Vorherige Nicks: diverse
BVB - Transferpolitik |#9978
29.08.2017 - 10:23 Uhr
sehe ich anders...ich denke, man möchte vermehrt Spieler holen, die wissen, was sie wollen, was i.d.R. ältere Spieler sind...diese wechseln nämlich nicht nach 1-2 Jahren, sondern planen ihr Leben in Dortmund und wollen Teil des Plans vom BVB sein...

diese Spieler haben zwar kaum einen Wiederverkaufswert, aber man kann langfristig mit ihnen planen...bei jungen Spieler ist das nicht der Fall...die haben noch große Ziele und einen Traumverein, zu dem sie irgendwann wechseln möchten
BVB - Transferpolitik |#9979
29.08.2017 - 10:49 Uhr
Zitat von Julez89
sehe ich anders...ich denke, man möchte vermehrt Spieler holen, die wissen, was sie wollen, was i.d.R. ältere Spieler sind...diese wechseln nämlich nicht nach 1-2 Jahren, sondern planen ihr Leben in Dortmund und wollen Teil des Plans vom BVB sein...

diese Spieler haben zwar kaum einen Wiederverkaufswert, aber man kann langfristig mit ihnen planen...bei jungen Spieler ist das nicht der Fall...die haben noch große Ziele und einen Traumverein, zu dem sie irgendwann wechseln möchten


Eine gesunde Mischung sollte das Ziel sein. Gestandene Spieler sollte nach Möglichkeit noch sehr ambitioniert sein und noch etwas zu beweisen haben. Gleichzeitig müssen diese Spieler natürlich das Niveau für den BVB haben und ins Gehaltsgefüge passen. Der Markt dürfte hier überschaubar sein. Satte Spieler kann der BVB nicht gebrauchen. Und da sich der Weg des BVBs, junge Spieler mit massivem Potential zu verpflichten und zur Weltklasse zu entwickeln, gerade als Mode in der Branche etabliert und die Ablöseforderungen für diese Spieler ins unermessliche steigen, muss der BVB eben antizyklisch handeln.
BVB - Transferpolitik |#9980
29.08.2017 - 11:03 Uhr
Zitat von Couch09
Das Keita Modell könnte zumindest zT auch eins für uns sein & die Frage wohin mit den zukünftigen rund 100M , die uns zur Verfügung stehen beantworten, um einer Steuerlast im nächsten Geschäftsjahr zu senken.

Mal sehen was die Zukunft uns bringt, Mz hat auf jeden Fall eine Menge Handlungsspielraum gewonnen, bei günstigen Situationen zuschlagen zu können & Nachfolger zu verpflichten, die ggfs 1-2 Jahre später hier aufschlagen.
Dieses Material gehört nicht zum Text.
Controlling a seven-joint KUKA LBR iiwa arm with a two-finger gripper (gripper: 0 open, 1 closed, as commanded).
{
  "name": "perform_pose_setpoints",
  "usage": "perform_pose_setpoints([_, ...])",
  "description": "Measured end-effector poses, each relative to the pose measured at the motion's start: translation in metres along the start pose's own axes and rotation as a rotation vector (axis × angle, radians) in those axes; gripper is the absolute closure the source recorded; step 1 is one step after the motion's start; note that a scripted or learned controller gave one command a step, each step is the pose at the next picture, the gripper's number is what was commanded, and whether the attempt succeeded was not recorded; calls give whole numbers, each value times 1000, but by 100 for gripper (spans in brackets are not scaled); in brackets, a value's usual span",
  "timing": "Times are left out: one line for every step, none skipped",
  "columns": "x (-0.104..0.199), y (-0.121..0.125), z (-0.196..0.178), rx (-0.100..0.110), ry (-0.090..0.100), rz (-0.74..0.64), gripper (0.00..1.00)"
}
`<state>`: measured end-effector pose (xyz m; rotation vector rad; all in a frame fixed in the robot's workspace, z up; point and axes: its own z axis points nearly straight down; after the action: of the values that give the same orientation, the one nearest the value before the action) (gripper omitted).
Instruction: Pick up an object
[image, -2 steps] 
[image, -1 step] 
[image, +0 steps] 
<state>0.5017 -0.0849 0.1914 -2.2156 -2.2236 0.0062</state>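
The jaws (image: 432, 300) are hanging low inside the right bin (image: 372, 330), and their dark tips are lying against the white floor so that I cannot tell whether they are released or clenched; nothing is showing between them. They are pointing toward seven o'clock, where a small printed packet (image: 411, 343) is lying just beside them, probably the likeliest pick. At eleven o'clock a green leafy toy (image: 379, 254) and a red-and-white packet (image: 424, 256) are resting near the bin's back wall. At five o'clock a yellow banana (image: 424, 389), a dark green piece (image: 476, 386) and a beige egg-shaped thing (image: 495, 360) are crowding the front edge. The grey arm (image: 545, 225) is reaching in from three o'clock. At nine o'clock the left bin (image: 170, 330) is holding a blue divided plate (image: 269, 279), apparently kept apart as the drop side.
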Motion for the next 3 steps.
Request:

Finde das Kaderplan technisch sehr interessant denn die Kontakte hat er ja bereits. Natürlich nicht zu Keita-Konditionen aber bei "günstigeren" Gelegenheiten, könnte man Spieler mit Top Perspektiven jetzt schon dingfest machen auch wenn sie auf dem Markt noch nicht erhältlich sind.

Ich denke auch, es war ein kluger Schachzug von Liverpool, Keita jetzt schon klar zu machen. Schließlich ist es gut möglich, dass in einem Jahr noch größere Clubs an Keita ernsthaftes Interesse haben würden.

Allerdings, glaube ich, dass dieses Modell die Ausnahme bleiben wird, da dafür ein paar Voraussetzungen gegeben sein müssen:
- der Spieler muss eine Qualität haben, die für uns nur sehr schwer zu bekommen ist
- der Spieler möchte trotzdem zu uns wechseln
- der Spieler hat eine AK, die erst in der Zukunft greift

Sind diese Voraussetzungen nicht gegeben, ist es vielleicht nur noch ein Transfermodell alla "Wir kaufen jetzt Spieler, für die wir erst in Zukunft Verwendung haben".
Das wäre dann wahrscheinlich sowas, wie Talente verpflichten und direkt wieder verleihen.

Ich bin mir auch nicht sicher, ob der Move von Liverpool noch mal funktionieren wird. Dieses Transfermodell hat eventuell andere Vereine überrascht. In Zukunft wird dieser Überraschungsmoment aber fehlen.